My research revolves around the application of modern techniques of stylometry to assess the similarity between the works of Irish authors James Joyce and Samuel Beckett. Joyce and Beckett did have some similarities. They were both Irish expatriate authors writing in Paris between the wars. They were also friends and colleagues, and Beckett was a disciple of Joyce. However, despite these similarities, and despite the fact that they are so frequently compared, the two authors occupied different historical moments and wrote in considerably different styles and forms—one may classify Joyce as a turn of the century, stream of consciousness, often comic, modernist, while Beckett may be classified as a tragicomic existentialist with a considerably bleaker view of human existence than Joyce. As such, comparing the two may not be particularly appropriate or generative, and may even be reductive, as such a comparison risks flattening consideration of the two authors to the axis of their Irish heritage.

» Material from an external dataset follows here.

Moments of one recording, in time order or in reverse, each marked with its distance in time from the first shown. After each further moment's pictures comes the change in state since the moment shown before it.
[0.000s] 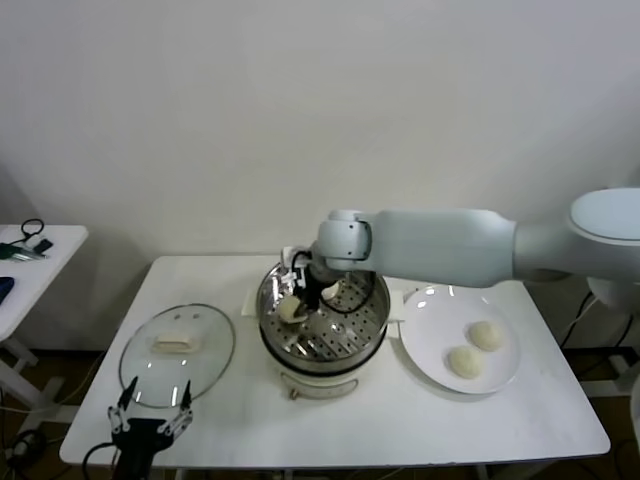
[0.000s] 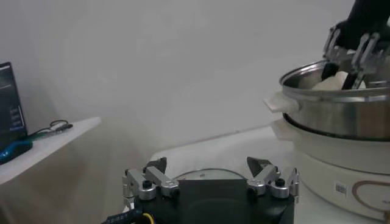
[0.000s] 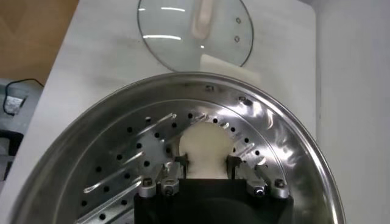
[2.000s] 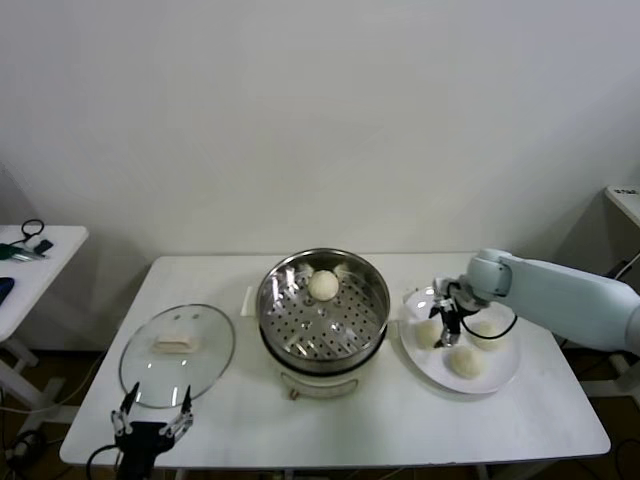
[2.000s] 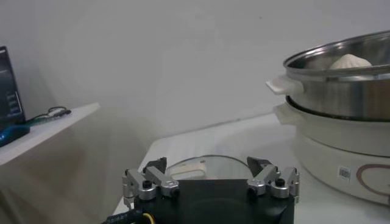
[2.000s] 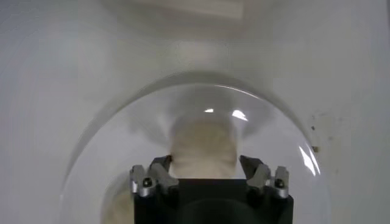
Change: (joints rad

To assess the similarity between their respective oeuvres, I built a corpus of texts comprised of works by Joyce, Beckett, and other artists whose works may be considered similar to the works of Joyce and Beckett. In the case of Joyce, these authors include Virginia Woolf and William Faulkner, among others, and in the case of Beckett, these writers include Wyndham Lewis, Edward Albee, and Joe Orton. Through comparing these texts in the statistical programming language R, using the R package stylo() and others, I hope to address a number of questions, including: to what degree are the works of Joyce and Beckett similar, how similar are their works to the works of these other authors, from a computational standpoint, what do we mean when we say the works of two authors are similar, what do we mean by the phrase statistical similarity, and what metrics can we use to assess similarity?

This research experience has taught me the value of interdisciplinary research—in this case, the intersection between literary studies, Statistics, and computer science—in particular, how the methodologies and strengths of one field can be leveraged to further knowledge in what appears to be a totally disparate field. The boundaries between fields are far more permeable than they appear on the surface, and I hope to continue this interdisciplinary focus in my studies.